# What happened to the Sally Etchells thread then.?



## ribbons (5 March 2013)

Been to busy to look in all day. So what happened to get it pulled.?


----------



## Secret1 (5 March 2013)

I just sent that same question to the H&H admin


----------



## Alec Swan (5 March 2013)

Secret1 said:



			I just sent that same question to the H&H admin 

Click to expand...

A curious first post.



ribbons said:



			Been to busy to look in all day. So what happened to get it pulled.?
		
Click to expand...

By asking the question,  and if someone responds with an answer,  then this thread will disappear too! 

Alec.


----------



## ribbons (5 March 2013)

Really!!  there were four pages of fairly heated discussion that didn't get pulled. 
Any one care to pm me with why, if we are no longer allowed to discuss it openly.


----------



## Secret1 (5 March 2013)

Explain 'Curious first post' please?  It was a perfectly legitimate post and I can send you the reply I have just had from admin if you want


----------



## Secret1 (5 March 2013)

Alec I think i have just sussed out what you meant  Just noticed that my profile says '2 posts'??  I have made more than that but maybe as most were on the deleted thread the total is adjusted too?


----------



## ribbons (5 March 2013)

Well secret, if you now know why, would you be kind enough to tell me. PM if need be.


----------



## case895 (5 March 2013)

The trial has finished, so there is no reason to censor discussions.


----------



## EstherYoung (6 March 2013)

I think I was in it when it disappeared and there didn't seem to be anything any more contentious going on than there was earlier in the thread.


----------



## dollytrot (6 March 2013)

Was it because Robert ed Bysale was about to be exposed on who they really were?

The trail had finished so nothing that could be said would have predujiced it.


----------



## seeley (6 March 2013)

I as read the thread both pro Sally and against Sally were getting a little heated....I have many questions which are un answered and unless we were in the court room listening I dont think they will be answered...!!! A jury found her quilty ( thats 12 normal people) but her friends still think she has been set up by the company, as I have said before WHAT DEFENCE DID SHE PUT TO THE JURY...? I didnt do it wont wash.....If she has been set up by the company lets hope the appeal goes well and she is out of prison...but if she did it there is alot of people she has lied to that will feel very hurt...it is such a hard one as most of us werent in court listening to the evidence.


----------



## Petethehunt (6 March 2013)

The last post I read was I think by Ribbons, whoever it was summed it all up so well. 
Obviously they were too good  LOL


----------



## YasandCrystal (6 March 2013)

who is Sally Etchells? I must have been asleep.

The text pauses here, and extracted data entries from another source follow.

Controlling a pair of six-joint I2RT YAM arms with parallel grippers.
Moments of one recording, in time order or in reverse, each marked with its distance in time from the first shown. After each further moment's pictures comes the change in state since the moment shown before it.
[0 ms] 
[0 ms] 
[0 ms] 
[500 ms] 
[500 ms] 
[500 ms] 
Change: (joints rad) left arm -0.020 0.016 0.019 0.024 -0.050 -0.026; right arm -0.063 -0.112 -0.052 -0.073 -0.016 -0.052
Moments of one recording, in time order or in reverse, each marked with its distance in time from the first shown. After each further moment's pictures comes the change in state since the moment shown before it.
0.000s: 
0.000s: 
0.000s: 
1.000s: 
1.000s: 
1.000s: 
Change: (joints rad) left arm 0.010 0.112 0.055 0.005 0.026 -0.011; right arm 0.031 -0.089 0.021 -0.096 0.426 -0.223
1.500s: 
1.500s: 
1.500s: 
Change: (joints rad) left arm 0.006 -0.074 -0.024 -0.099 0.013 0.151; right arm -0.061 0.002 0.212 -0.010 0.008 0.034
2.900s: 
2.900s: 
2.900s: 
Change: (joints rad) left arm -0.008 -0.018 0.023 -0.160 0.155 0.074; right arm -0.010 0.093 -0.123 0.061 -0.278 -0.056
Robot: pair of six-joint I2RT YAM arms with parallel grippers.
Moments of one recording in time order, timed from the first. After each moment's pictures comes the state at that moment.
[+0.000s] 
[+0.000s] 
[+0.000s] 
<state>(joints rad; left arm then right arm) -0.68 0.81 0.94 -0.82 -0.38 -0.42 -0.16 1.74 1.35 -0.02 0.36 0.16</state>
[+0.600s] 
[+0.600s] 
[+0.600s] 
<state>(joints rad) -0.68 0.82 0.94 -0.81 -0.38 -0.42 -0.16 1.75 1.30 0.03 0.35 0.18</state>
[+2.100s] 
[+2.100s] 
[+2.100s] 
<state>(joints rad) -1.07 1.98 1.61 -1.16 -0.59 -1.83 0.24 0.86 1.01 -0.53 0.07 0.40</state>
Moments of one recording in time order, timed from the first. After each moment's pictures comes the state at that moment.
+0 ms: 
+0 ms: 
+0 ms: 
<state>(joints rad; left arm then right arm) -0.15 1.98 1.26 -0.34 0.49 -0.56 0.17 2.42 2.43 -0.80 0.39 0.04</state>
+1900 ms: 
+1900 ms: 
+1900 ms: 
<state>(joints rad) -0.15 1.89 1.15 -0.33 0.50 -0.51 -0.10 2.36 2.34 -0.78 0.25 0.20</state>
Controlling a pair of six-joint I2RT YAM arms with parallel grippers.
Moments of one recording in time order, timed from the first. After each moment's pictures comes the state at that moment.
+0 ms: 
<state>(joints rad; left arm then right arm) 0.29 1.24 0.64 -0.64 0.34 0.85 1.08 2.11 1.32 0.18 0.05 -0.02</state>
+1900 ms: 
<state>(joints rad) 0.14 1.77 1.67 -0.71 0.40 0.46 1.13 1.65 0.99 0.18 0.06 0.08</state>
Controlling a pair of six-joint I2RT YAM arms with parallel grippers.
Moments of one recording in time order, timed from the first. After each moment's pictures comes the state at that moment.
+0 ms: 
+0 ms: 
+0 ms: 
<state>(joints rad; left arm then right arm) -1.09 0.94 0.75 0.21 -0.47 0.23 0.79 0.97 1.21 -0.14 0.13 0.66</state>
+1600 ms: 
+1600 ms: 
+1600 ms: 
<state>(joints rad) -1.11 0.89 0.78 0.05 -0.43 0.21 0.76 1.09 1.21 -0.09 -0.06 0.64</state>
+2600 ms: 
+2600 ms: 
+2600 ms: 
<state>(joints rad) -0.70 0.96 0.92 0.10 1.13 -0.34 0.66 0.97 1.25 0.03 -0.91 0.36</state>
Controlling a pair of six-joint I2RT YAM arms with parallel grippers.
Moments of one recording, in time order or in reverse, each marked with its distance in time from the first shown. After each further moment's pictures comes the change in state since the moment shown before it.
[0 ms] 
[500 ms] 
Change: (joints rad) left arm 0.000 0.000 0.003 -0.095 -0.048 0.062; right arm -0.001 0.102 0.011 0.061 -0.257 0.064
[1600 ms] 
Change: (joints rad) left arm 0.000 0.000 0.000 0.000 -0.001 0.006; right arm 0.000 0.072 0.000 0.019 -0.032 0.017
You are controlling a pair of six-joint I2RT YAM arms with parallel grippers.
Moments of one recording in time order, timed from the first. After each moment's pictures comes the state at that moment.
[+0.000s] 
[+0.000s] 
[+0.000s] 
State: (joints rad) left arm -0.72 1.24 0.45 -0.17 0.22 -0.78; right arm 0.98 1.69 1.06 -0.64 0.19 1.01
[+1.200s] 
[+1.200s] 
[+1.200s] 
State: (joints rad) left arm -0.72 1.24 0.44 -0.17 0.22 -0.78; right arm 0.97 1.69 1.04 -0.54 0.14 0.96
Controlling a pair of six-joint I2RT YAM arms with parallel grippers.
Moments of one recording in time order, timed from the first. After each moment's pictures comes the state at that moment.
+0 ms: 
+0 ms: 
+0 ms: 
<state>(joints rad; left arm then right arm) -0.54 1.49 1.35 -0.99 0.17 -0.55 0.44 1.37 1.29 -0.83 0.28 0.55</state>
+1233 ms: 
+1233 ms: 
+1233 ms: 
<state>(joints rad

Ah, that dishonest woman - just googled her  Poor employers.


----------



## ribbons (6 March 2013)

Well if your right petethehunt and mine was the last post I am even more baffled. I had assumed things had got a bit heated afterwards, but if not then it's rather strange that it was pulled. 
Nothing I saw posted could have been seen as a problem, just a discussion by members on a current issue of interest. I suppose someone asked for it to be pulled.

It would be nice if admin gave some sort of explanation rather than just whip threads off.

I find it damn annoying when a topic is off limits for no apparent reason.


----------